Il presidente del Consiglio europeo è intervenuto sui ritardi di Pfizer. Intanto in Germania via libera al trattamento sperimentale usato per Trump

L’Unione Europea intende far rispettare i contratti firmati dalla Pfizer sui vaccini, se necessario anche facendo ricorso a mezzi legali: è quanto affermato da Charles Michel, il presidente del Consiglio europeo, che ha ribadito la possibilità di usare tutti i mezzi giuridici a disposizione per garantire il rispetto nella consegna delle dosi.

I ritardi di Pfizer, infatti, e la possibilità che anche AstraZeneca segua la stessa strada, hanno causato grossi disagi a diversi Paesi dell’Unione, tra cui l’Italia (leggi qui). «È evidente che, se i vaccini non ci sono, slitta di qualche settimana o mese l’immunità di gregge», ha detto il ministro degli Affari Regionali Francesco Boccia, assicurando che i richiami saranno garantiti ma che il piano va rimodulato in base ai numeri ridotti. «Pretendiamo che quei numeri siano ripristinati – ha concluso – se ci sono problemi produttivi devono spiegarceli, ma se i vaccini destinati all’Ue finiscono in altri continenti è molto grave». È arrivata nel pomeriggio la replica di Pfizer: «dalla prossima settimana la fornitura tornerà a regime – hanno spiegato – dall’8 al 18 gennaio sono state inviate le fiale previste, poi c’è stata la riduzione a causa del riadattamento del sito produttivo belga di Puurs». E per quanto riguarda i conteggi, con la decisione del Governo di somministrare 6 dosi al posto di cinque Pfizer ha ridotto il numero di fiale, ma non quello delle dosi, che resta lo stesso.

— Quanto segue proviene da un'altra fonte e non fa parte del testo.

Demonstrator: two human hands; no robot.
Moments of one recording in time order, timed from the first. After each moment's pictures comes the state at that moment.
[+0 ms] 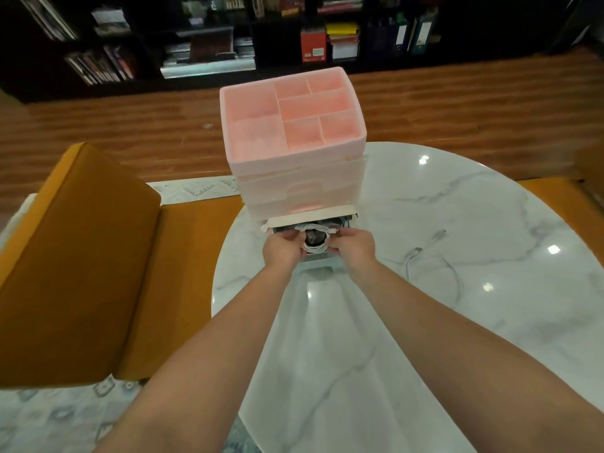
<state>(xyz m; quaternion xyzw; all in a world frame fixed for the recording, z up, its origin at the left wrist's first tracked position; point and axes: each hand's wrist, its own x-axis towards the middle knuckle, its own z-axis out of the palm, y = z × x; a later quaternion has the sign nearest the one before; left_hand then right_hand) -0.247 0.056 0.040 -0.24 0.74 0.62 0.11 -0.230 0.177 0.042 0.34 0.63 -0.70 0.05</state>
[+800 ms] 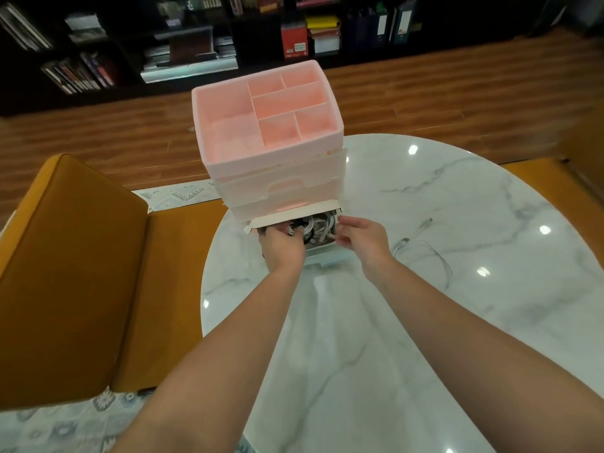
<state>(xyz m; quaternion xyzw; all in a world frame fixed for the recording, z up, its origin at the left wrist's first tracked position) -0.249 0.086 0.030 -0.23 0.82 0.53 0.01 -0.218 0.220 0.044 0.31 0.60 -0.74 0.01</state>
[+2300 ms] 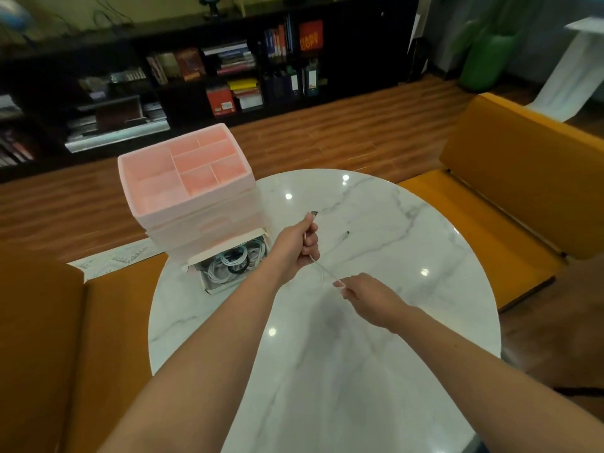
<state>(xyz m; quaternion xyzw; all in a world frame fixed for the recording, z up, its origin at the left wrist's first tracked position) -0.191 0.194 0.134 -0.02 0.59 0.70 0.39 -0.064 0.330 0.053 0.09 0.95 -0.27 0.11</state>
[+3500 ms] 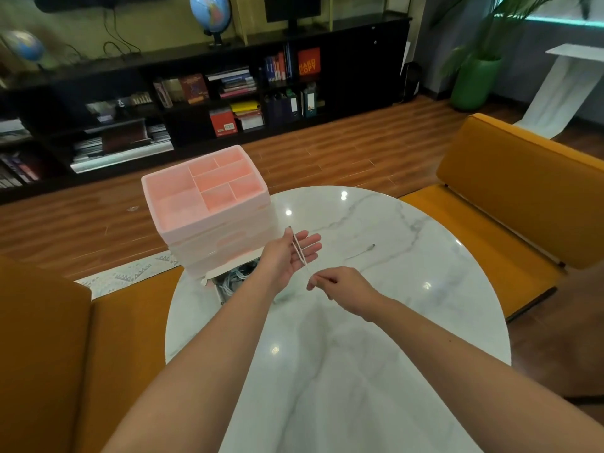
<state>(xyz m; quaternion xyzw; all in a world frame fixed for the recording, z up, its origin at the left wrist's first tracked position) -0.207 0.152 0.146 -0.06 0.57 0.74 0.34 -0.098 0.266 0.119 0.14 0.86 -0.49 0.07</state>
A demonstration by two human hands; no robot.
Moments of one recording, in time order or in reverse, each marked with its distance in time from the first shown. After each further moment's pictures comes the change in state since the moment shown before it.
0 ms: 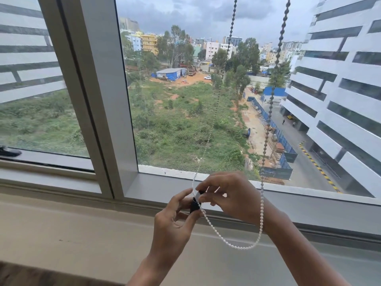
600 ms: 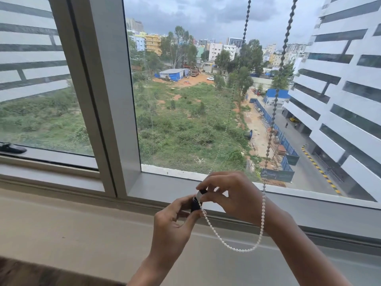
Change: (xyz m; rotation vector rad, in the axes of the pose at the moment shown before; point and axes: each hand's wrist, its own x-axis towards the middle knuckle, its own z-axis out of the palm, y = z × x) left_hand 0.001 0.010 -0.006 0.006 0.040 0.074; right_hand 0.004 -0.012 -0.005 -0.064 -0.012 -0.086
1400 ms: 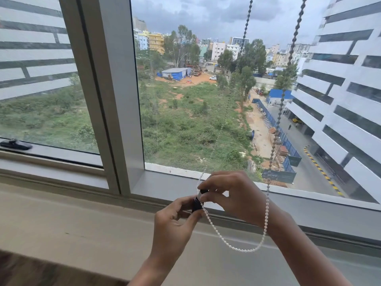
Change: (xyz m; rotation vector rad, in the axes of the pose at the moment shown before) left_hand -0.005 0.002 -0.006 -0.004 0.025 -0.132; right_hand 0.003 -0.007 0.007 0.000 0.021 -0.015
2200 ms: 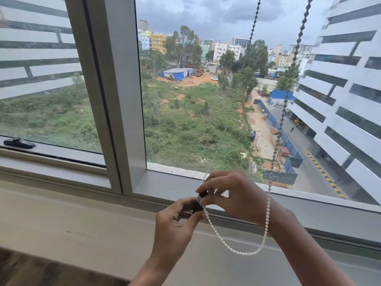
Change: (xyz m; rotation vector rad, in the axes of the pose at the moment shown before) left_hand -0.001 0.005 -0.005 -0.025 -0.025 -0.069; right_hand 0.008 -0.015 -0.006 0.002 -0.087 -0.037
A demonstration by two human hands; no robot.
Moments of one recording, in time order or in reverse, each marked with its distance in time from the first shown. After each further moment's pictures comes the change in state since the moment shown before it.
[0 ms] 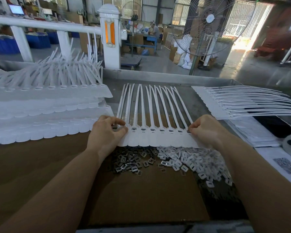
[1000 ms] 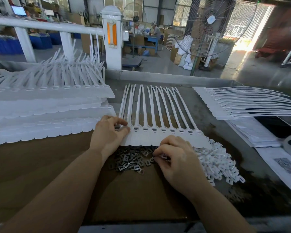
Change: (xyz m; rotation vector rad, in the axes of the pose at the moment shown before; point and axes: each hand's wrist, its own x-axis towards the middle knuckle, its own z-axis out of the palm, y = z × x) left_hand -0.001 0.000 -0.001 -0.025 -0.024 -0.002; right_hand -0.091 -0.029 0.062 -0.008 0.256 -0.670
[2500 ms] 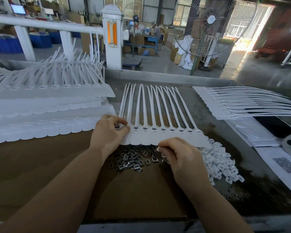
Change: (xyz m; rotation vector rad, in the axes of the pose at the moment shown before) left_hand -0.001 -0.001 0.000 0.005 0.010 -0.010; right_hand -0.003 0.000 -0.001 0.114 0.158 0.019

Tutto un fraintendimento, dunque.

Il viceministro alla Salute Pierpaolo Sileri ha reso noto che le riduzioni delle dosi faranno slittare in avanti di circa quattro settimane i tempi previsti per la vaccinazione degli over 80, e di circa 6/8 settimane per il resto della popolazione.

Intanto la Germania ha dato il via libera al trattamento sperimentale a base di anticorpi che è stato somministrato a Donald Trump contro il covid, come annunciato dal ministro della Salute Jens Spahn: «il Governo ha acquistato 200 mila dosi per 400 milioni di euro – ha spiegato – questo cocktail di anticorpi monoclonali sarà utilizzato negli ospedali universitari la prossima settimana».